There are probably several hundred thousand Palestinians who would choose an Israeli peace. Probably high tens-of-thousands who would meaningfully engage in their own security and protection if selected carefully. What moves are left to Hamas and its allies in such a situation? Treat the peaceful Palestinians as enemy targets? And if Israel protects them, what is the message Hamas sends to its own population? Who gets to be the true group of Palestinians? Hold the line. Keep that population safe. What happens next? The pattern that sustains Hamas begins to fray. The group boundaries become unstable. If you open some pathway to defection then what happens to the unstable group?
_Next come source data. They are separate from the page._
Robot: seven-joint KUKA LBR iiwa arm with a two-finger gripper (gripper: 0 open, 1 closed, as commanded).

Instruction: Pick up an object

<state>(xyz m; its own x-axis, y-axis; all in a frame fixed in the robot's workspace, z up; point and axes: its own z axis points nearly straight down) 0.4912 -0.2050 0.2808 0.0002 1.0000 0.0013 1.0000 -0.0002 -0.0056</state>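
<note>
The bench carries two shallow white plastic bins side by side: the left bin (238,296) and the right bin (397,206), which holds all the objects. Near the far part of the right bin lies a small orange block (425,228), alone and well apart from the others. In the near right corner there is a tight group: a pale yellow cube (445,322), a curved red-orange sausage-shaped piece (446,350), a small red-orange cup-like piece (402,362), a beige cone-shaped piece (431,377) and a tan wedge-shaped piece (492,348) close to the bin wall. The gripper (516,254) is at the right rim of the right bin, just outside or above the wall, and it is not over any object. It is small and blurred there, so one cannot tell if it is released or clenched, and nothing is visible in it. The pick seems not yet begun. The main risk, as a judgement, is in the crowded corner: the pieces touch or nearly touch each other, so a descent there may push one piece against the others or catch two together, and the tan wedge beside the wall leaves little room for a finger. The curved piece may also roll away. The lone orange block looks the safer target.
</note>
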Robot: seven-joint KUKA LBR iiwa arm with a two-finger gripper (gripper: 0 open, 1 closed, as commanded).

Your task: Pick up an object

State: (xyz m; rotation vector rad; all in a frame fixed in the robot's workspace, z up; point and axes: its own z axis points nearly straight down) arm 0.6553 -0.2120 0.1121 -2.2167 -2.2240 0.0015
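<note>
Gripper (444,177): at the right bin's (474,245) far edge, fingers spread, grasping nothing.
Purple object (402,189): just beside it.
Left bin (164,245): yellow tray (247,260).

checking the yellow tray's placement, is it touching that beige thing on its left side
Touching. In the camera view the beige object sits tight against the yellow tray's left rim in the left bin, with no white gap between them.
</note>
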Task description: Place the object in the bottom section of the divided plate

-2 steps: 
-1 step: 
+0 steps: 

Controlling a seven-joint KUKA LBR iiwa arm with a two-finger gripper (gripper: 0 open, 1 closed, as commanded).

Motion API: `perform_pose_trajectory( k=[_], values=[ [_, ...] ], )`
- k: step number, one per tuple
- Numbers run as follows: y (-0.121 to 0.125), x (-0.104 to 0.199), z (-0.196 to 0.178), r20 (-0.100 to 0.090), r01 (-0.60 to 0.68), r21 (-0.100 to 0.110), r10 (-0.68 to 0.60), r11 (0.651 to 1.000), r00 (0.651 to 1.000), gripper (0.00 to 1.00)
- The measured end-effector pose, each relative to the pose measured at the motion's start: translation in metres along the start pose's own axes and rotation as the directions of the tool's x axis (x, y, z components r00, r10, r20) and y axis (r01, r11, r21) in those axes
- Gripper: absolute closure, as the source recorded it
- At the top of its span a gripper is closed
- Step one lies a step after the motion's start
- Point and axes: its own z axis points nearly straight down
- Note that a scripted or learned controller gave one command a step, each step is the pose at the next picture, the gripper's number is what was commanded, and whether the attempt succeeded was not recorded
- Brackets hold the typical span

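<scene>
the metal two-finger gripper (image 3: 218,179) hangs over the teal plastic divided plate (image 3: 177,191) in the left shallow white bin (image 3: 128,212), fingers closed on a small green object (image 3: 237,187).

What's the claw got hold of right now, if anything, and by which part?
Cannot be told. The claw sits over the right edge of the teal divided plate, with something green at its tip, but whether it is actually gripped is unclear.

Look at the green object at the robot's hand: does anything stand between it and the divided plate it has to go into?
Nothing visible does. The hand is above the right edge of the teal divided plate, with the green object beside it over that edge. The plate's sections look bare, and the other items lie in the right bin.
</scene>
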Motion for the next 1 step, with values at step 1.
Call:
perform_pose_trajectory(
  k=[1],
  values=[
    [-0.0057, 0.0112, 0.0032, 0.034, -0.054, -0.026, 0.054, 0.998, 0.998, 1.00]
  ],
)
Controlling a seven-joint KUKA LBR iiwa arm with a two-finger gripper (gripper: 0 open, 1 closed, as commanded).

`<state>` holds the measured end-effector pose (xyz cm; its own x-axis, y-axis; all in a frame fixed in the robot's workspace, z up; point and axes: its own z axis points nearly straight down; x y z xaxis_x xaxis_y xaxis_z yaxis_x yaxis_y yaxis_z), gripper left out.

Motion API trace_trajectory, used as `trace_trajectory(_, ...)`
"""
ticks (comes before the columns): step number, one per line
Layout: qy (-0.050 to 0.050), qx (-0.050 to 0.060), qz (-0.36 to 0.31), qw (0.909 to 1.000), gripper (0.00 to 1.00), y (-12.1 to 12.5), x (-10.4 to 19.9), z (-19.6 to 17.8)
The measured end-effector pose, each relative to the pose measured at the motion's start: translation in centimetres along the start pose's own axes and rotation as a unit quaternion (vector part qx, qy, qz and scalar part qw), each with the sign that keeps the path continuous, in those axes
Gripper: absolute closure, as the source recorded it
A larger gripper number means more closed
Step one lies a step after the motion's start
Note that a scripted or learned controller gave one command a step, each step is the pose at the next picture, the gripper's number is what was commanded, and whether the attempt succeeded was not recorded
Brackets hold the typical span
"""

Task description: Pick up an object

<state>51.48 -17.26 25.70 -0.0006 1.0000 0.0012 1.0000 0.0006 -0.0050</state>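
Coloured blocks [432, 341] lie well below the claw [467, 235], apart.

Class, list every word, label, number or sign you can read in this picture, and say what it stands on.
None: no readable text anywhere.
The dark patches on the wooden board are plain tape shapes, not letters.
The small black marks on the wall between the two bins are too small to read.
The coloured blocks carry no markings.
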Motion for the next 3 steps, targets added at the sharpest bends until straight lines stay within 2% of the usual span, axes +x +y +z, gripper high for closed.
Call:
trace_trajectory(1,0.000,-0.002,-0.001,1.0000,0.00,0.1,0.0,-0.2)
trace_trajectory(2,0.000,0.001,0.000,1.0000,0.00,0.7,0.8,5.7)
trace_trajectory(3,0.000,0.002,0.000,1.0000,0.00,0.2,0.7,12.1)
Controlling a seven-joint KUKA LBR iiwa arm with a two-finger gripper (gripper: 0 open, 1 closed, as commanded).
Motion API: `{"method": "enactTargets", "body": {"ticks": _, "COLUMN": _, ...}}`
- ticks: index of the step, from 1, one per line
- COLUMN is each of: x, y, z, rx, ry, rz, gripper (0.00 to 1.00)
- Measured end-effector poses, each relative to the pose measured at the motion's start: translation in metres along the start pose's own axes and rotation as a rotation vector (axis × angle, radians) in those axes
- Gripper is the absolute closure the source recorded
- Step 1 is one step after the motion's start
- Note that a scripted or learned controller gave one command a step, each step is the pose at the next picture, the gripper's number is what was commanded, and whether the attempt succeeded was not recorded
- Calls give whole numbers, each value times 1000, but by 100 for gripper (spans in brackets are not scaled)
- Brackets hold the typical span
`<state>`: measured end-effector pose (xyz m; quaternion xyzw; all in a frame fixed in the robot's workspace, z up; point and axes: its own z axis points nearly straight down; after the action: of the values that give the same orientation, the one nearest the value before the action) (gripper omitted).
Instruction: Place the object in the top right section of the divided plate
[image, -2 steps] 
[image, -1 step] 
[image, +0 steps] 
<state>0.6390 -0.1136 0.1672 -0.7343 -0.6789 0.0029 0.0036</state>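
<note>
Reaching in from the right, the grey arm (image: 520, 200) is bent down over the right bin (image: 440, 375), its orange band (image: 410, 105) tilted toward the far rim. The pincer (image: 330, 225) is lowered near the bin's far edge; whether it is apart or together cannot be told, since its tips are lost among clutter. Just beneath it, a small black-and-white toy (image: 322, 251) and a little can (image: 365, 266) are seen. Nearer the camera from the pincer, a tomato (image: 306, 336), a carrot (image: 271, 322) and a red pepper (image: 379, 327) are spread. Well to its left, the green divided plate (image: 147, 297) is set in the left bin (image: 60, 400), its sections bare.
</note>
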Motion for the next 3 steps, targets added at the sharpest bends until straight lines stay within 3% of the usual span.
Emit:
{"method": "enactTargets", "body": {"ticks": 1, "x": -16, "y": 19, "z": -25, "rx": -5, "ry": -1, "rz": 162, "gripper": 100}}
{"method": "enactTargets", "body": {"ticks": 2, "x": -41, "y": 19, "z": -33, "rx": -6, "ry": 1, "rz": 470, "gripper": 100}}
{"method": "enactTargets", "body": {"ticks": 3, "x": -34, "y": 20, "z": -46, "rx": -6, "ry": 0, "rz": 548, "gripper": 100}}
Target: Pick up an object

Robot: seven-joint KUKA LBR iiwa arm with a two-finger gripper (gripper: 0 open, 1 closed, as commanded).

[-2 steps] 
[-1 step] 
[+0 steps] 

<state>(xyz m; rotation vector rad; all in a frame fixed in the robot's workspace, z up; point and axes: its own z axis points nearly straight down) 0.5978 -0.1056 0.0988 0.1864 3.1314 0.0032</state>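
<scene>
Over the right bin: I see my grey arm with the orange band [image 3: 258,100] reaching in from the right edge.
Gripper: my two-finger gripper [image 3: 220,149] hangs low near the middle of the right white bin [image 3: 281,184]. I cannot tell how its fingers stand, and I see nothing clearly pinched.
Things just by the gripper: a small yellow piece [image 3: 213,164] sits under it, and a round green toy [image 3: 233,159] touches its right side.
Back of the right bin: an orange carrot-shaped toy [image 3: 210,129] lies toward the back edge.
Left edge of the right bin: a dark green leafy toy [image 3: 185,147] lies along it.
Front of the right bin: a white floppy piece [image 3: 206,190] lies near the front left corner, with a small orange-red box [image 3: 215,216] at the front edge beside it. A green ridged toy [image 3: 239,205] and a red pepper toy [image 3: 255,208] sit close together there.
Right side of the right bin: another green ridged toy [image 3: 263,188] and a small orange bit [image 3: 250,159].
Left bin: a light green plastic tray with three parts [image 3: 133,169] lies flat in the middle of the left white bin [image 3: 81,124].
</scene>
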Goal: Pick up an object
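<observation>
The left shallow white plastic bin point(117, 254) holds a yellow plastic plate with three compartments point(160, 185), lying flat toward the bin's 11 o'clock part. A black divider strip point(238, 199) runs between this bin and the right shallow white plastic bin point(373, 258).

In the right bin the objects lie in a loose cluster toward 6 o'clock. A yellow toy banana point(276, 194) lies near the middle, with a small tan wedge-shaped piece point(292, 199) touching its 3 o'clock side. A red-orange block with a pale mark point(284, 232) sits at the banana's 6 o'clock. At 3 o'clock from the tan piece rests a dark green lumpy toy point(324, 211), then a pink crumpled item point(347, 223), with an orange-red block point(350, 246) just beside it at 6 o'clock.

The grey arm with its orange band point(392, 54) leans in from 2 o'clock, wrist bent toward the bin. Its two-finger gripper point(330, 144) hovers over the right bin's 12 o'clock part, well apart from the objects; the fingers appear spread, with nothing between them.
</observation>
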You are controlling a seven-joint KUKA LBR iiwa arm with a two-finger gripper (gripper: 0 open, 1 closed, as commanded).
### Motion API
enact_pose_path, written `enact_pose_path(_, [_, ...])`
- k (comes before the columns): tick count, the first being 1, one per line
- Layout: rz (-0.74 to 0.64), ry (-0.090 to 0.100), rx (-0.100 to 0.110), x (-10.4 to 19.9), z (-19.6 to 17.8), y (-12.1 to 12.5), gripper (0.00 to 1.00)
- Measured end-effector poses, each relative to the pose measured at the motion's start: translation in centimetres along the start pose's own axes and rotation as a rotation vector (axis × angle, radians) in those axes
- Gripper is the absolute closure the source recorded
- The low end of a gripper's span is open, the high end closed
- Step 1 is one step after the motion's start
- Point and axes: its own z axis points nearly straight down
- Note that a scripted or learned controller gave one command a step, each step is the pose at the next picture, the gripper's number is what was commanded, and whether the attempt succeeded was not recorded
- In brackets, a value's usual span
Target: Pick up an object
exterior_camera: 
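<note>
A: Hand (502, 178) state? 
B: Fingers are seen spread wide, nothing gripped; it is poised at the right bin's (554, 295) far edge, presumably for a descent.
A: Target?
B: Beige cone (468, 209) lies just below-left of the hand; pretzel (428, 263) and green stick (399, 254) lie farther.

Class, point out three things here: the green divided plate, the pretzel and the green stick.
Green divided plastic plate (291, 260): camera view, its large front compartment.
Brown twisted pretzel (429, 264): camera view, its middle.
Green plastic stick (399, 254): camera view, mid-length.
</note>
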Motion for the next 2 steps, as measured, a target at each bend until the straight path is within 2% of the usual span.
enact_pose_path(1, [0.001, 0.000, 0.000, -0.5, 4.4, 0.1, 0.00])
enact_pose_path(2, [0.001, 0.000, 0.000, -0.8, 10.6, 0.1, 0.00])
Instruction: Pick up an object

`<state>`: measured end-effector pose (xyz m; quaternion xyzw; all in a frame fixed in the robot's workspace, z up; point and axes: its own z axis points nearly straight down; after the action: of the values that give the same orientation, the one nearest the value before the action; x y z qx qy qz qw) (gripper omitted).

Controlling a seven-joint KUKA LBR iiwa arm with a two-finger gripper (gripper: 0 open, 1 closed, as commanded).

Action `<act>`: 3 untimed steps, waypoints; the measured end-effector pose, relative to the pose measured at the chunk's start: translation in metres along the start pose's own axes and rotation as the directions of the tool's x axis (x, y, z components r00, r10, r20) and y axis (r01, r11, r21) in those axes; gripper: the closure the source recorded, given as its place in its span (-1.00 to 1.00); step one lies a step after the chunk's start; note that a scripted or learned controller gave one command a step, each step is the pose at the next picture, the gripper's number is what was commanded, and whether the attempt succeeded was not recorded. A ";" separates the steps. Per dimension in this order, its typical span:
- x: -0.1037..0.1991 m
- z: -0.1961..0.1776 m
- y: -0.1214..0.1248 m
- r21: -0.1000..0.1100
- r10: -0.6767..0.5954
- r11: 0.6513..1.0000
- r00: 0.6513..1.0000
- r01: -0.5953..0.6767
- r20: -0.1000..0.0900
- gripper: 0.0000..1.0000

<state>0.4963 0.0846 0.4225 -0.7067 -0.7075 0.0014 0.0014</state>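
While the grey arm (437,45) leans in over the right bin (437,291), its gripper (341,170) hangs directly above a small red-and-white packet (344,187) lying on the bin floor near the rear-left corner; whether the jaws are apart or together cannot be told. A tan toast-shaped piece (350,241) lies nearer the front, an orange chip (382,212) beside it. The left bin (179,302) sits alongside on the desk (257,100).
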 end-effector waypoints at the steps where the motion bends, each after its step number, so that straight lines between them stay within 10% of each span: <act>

This would take much longer than I think anyone wants to hear at the present moment. Probably something like a hundred years, with all kinds of reversals and counter-reversals, hardships, and betrayals. But if you want an opinion that isn’t mine, from someone who was there in Iraq and watched as the United States poured its strength like water onto the sand to no gain, then I’d recommend this podcast with Jocko Willink who was involved in the pacification of Ramadi.
This is the only long-term strategy I can imagine that isn’t simply part of a cycle of growing Palestinian strength, an attack, a counter-attack that causes high regional instability, and then a return laying low while the hostile Palestinian factions regather strength. Remember your enemy needs to be a target of your propaganda. Remember your enemy is made of factions at whatever level of analysis you care to imagine, including the individual. Remember you have to drive wedges between the factions in order to change the structure of their Extelligent web. Nothing human is workable, practical, or stable unless you approach it with carrots and sticks.
If on my day of judgement I have to stand before God and He tells me that it wasn’t supposed to be this way, that upon seeing that father with his two bags full of his dead son I should have immediately surrendered and preferred my own death to fighting, then I think he will be more likely to forgive my ignorance than my avarice. If I can tell Him I tried my hardest to see what was right and that I did my best to build the best road to the best future, and never forgot the tragedy of snuffing out each little spark of His light… then maybe He will understand.
I’m going to try to write some more essays on the subject of violent human conflict over the coming days. We’re moving into a world where a lot of things are becoming possible that weren’t possible before. We can’t keep thinking of these things the same way we always have. The next essay on the subject will be called “One Hundred Million Flying Handguns.”
I wish you had Netanyahu’s ear. This is so wise and Israel is fucking it up so badly because it is blind with rage. Bending the extelligent web of your enemy and those that might join your enemy (not all Arab Palestinians think like Hamas) is the only way forward.
I want to find a way to give your thoughts a greater megaphone. Most everything I have read since 10/7 is useless or bullshit compared to what you just wrote. Killing for a just cause REQUIRES that you mourn your enemy.